Organisateur de la convergence des réseaux
Face à ces problématiques, l’OLSN organise l’écosystème numérique du bâtiment. Il orchestre la convergence des réseaux et des technologies afin d’assurer l’interopérabilité des services numériques. Aujourd’hui, on en est loin. Sécurité périmétrique et périphérique, contrôle d’accès, vidéosurveillance, chauffage/ventilation/climatisation, gestion technique du bâtiment, éclairage… chaque fabricant a son protocole de communication propriétaire qui l’isole dans un silo, au lieu de s’appuyer sur un standard géré par un consortium international. Résultat de cette entrave à la convergence, « on multiplie les réseaux et les équipements, vitupère Gilles Genin. Cette approche par silos empêche de développer l’interopérabilité entre les services numériques et donc les interactions intelligentes entre les grandes fonctions du bâtiment. » A l’inverse, dans une infrastructure convergente basée sur les standards, lorsqu’une caméra vidéo détecte un départ de feu, la GTB coupera la climatisation, avant de déclencher l’alerte d’évacuation. Les scénarios n’ont de limite que notre imagination.

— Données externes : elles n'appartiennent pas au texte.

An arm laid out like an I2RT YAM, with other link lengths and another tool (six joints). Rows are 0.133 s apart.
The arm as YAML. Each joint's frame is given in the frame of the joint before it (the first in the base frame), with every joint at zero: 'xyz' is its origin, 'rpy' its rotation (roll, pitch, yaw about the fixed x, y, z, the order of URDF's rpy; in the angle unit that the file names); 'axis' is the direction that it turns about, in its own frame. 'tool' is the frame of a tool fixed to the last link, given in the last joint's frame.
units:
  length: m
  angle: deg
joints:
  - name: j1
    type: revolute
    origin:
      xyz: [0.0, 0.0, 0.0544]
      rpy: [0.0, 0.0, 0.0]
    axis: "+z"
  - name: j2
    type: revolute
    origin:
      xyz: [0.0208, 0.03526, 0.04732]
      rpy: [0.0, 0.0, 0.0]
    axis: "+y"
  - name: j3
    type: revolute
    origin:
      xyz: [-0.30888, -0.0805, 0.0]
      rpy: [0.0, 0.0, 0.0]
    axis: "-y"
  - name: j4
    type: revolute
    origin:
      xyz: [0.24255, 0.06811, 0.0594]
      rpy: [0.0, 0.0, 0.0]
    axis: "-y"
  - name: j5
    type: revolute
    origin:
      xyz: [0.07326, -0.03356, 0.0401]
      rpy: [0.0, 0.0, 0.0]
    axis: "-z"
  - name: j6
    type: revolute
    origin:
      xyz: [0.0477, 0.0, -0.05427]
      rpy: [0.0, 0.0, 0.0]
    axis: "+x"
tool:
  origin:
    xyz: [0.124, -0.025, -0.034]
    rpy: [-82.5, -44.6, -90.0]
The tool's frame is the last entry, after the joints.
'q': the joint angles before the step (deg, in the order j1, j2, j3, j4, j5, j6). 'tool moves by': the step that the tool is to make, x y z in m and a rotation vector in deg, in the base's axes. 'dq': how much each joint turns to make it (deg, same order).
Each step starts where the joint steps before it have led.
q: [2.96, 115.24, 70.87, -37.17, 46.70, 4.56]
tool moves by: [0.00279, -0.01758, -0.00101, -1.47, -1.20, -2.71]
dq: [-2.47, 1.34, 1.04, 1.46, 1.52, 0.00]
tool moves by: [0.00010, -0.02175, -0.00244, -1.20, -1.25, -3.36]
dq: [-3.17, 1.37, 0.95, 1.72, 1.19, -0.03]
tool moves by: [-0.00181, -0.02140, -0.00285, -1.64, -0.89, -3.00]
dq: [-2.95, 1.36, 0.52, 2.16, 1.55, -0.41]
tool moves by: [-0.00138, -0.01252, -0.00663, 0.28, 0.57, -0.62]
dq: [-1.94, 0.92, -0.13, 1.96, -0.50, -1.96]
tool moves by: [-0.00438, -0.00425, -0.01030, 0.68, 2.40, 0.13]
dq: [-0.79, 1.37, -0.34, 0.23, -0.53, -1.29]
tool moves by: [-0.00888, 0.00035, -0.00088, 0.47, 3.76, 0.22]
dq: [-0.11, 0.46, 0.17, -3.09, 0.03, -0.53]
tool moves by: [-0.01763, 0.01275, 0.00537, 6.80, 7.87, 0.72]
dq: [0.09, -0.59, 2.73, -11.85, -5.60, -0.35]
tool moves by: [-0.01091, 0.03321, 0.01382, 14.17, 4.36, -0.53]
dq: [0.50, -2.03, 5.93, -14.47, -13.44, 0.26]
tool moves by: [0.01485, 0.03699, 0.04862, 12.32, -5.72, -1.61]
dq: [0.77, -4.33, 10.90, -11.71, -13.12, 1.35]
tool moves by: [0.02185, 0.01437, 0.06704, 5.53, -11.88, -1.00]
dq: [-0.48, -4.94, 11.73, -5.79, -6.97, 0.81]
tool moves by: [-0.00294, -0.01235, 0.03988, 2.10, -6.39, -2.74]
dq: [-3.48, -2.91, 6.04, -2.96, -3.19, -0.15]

A la croisée du bâtiment, du numérique, de la sécurité et de l’écologie
Dans ses diverses missions, l’OLSN administre, pilote, sécurise l’ensemble de l’écosystème numérique d’un bâtiment. Au plan technique, il doit connaître les outils d’exploitation du bâtiment et de la maintenance de ses systèmes techniques. Comme la gestion de maintenance assistée par ordinateur (GMAO), le Building Information Modeling (BIM) ou le Building Operating System (BOS). Il doit aussi coordonner la gestion énergétique des fluides et des systèmes techniques équipant les différents types de bâtiments et maîtriser les questions inhérentes à la sécurité et à l’écologie du bâtiment.
Côté gestion, l’OLSN va coordonner les intérêts divergents des différents acteurs de l’immobilier : gestionnaires d’immeubles, promoteurs, fabricants ou installateurs d’équipements du bâtiment assortis de leurs services numériques (dont la sécurité-sûreté et les systèmes de sécurité incendie), maîtres d’œuvre, sociétés d’assistance à la maîtrise d’ouvrage (AMO), sociétés de services numériques, ingénieries, bureaux d’études techniques, opérateurs télécoms, fournisseurs s’énergie… Outre le suivi des mises à jour des systèmes numériques, il surveille la cybersécurité de l’écosystème numérique du bâtiment, en contrôlant les accès et la licéité des usages et en configurant les autorisations au fil de l’évolution des usages du numérique et de leurs utilisateurs. Bref, c’est un oiseau rare au profil de haut niveau.